▶ **PROBLEM REQUIREMENTS**: Using the data below, copy every line that contains the word "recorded".

▶ **DATA EXTRACT**:

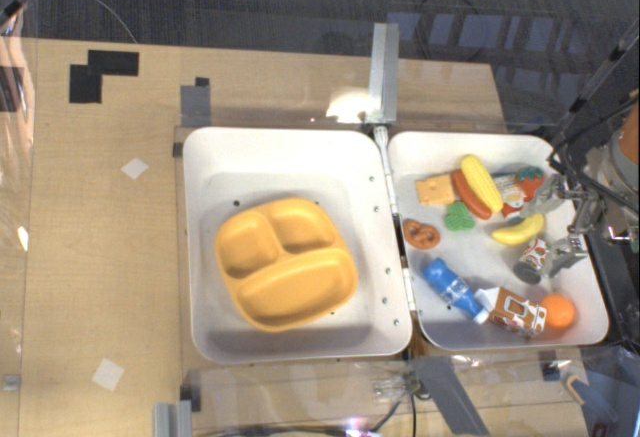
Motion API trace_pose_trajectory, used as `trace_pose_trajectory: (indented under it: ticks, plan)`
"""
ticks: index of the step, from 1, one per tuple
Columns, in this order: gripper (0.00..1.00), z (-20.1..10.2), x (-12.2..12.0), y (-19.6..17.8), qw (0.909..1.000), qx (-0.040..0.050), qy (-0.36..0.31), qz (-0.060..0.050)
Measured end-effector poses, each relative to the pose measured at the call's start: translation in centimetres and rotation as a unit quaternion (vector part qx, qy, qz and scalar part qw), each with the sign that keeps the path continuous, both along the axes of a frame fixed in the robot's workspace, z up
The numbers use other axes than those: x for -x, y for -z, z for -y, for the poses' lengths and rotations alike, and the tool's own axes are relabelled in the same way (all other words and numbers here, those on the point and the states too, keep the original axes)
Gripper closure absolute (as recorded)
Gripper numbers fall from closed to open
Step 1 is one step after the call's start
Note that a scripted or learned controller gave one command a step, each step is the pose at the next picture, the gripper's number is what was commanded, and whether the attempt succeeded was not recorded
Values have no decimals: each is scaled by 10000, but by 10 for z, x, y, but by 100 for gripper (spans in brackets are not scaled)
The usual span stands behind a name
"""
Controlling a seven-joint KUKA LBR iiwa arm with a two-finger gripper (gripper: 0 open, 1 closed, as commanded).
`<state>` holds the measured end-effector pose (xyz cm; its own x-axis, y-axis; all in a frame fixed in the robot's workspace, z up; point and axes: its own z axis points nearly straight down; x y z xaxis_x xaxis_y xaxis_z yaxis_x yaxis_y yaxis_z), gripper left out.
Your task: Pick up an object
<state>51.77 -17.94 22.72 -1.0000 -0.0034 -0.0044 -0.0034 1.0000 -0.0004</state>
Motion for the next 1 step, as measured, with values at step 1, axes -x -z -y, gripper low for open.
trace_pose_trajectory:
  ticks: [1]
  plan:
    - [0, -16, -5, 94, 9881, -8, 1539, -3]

▶ **ANSWER SPACE**:
Gripper closure absolute (as recorded)
Note that a scripted or learned controller gave one command a step, each step is the pose at the next picture, the gripper's number is what was commanded, and whether the attempt succeeded was not recorded

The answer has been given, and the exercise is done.